* **Try it**
Determine how many of the lines below hold the word "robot". Give the number and nothing else.

--- Data provided Enclosed Below ---

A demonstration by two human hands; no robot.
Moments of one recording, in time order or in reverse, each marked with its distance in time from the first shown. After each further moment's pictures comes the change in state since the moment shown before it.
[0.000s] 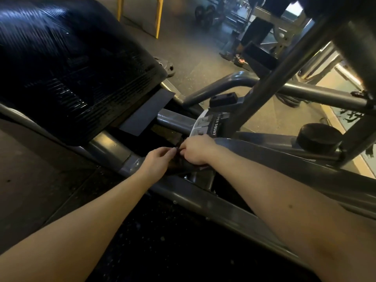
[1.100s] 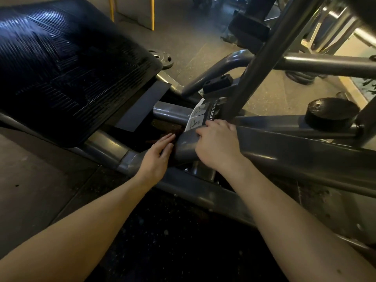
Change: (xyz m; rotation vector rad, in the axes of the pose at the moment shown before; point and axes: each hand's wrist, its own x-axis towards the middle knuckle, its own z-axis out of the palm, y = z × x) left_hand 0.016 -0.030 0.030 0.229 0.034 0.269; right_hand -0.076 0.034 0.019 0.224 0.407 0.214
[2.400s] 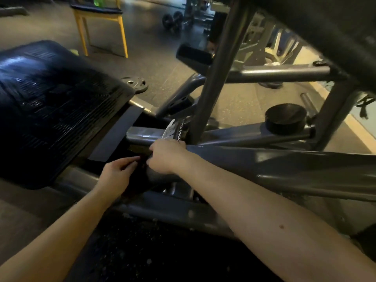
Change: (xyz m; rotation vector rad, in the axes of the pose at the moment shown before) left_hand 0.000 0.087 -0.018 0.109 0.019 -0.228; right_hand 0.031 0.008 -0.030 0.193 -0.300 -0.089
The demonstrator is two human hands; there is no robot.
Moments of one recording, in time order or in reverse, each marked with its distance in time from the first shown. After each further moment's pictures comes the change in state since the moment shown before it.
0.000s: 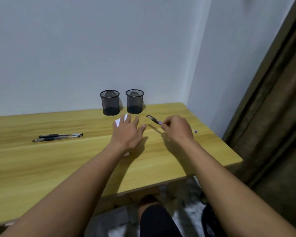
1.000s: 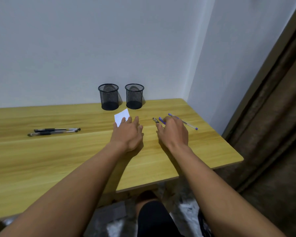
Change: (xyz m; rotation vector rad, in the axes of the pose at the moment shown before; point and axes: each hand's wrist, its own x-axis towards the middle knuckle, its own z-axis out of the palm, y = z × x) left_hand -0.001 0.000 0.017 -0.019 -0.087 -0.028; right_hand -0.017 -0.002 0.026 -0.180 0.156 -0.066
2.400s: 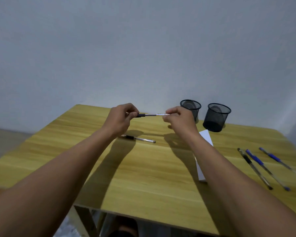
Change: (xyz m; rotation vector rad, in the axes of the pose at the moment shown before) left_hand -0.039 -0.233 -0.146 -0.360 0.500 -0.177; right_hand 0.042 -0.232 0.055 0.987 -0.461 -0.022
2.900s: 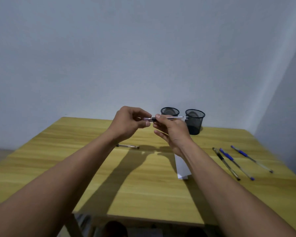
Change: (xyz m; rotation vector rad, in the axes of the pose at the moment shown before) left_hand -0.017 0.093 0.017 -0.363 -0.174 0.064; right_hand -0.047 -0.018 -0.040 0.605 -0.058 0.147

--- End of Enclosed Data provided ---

* **Answer to this exercise**
2